The Focus Group is open to non ITU members and I believe it is an important initiative in the enormously complicated M2M field. Clearly the connection of 50 billion devices will need some standardization and for e-health applications there is no margin for error. You are all invited to join this Focus Group.

In addition, our ITU-T Study Group 17 (Security) is working on telebiometrics, our Study Group 13 (Future Networks) is working on a standard for enabling e-health monitoring, and Study Group 16 on multimedia frameworks for e-Health.

A joint event in March of this year between ITU and Japan’s Ministry of Internal Affairs and Communications (MIC) adopted a Call for Action encouraging the development of e-Health standards in ITU-T.

Finally, for a more general analysis of the e-Health standardization you can find on our website the Technology Watch Report “E-health standards and interoperability” which is being used as a background paper for this workshop. Copies are available in the back of the room. It was prepared by Dr Laura DeNardis who will be giving our keynote shortly.

You will also be interested some other ITU events later this year:

There will be an e-Health Track at ITU Telecom World 2012 in Dubai in October which will consist of a set of four sessions addressing business, policy/regulatory, technology, deployment, and users.
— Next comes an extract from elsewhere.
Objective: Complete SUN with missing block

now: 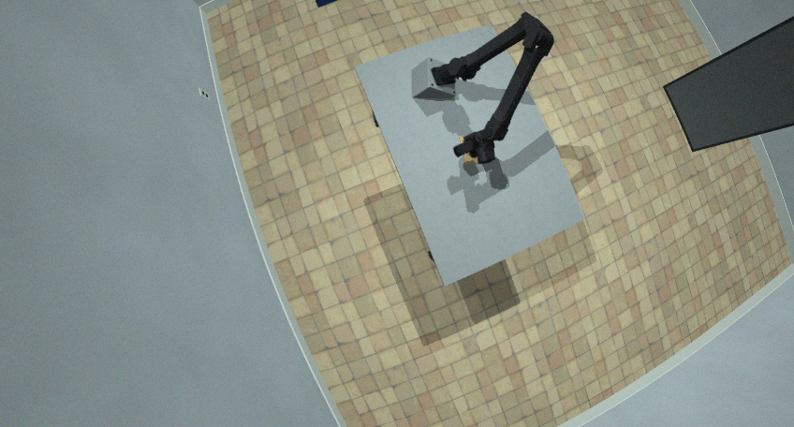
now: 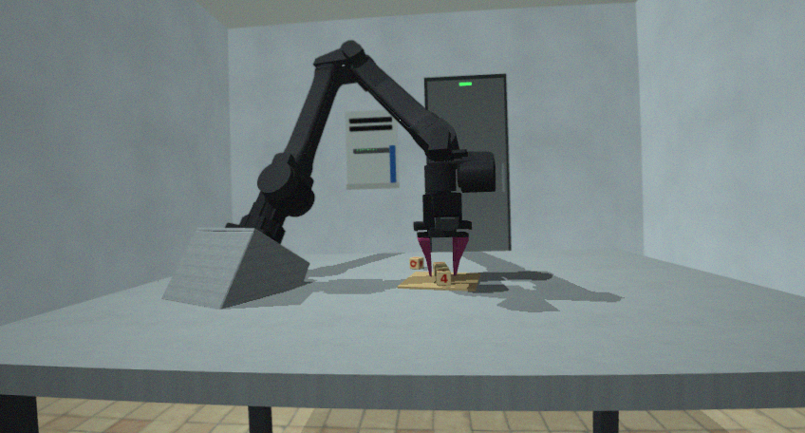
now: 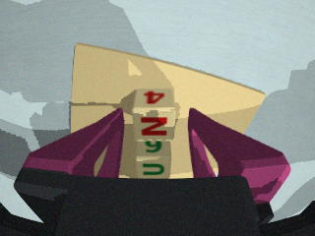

In addition also in Dubai ahead of the ITU World Telecommunication Standardization Assembly (WTSA-12) the Global Standards Symposium (GSS 2012) on 19 November will focus on the standards challenges in a world where ICT intersects increasingly with other sectors, and the lessons learned on e-Health in particular. This will feed into WTSA starting the following day and consequently the ITU-T’s work programme for the next four years. WTSA will also have a side event on e-Health on 21 November featuring e-health experts focusing on the next steps to be taken in e-health standardization and showcasing different areas of e-health applications. I am pleased to say WHO will be participating in both in the GSS and the side event.

So as you can see here in ITU we are very keen to make a significant contribution in this area and our hope is that this workshop will give ITU and WHO some clear direction on the work we need to do to ensure interoperability of these vital e-health services of the future.

Again I thank WHO for their collaboration and Dr Najeeb Al-Shorbaji especially, and I wish you an enjoyable and productive workshop.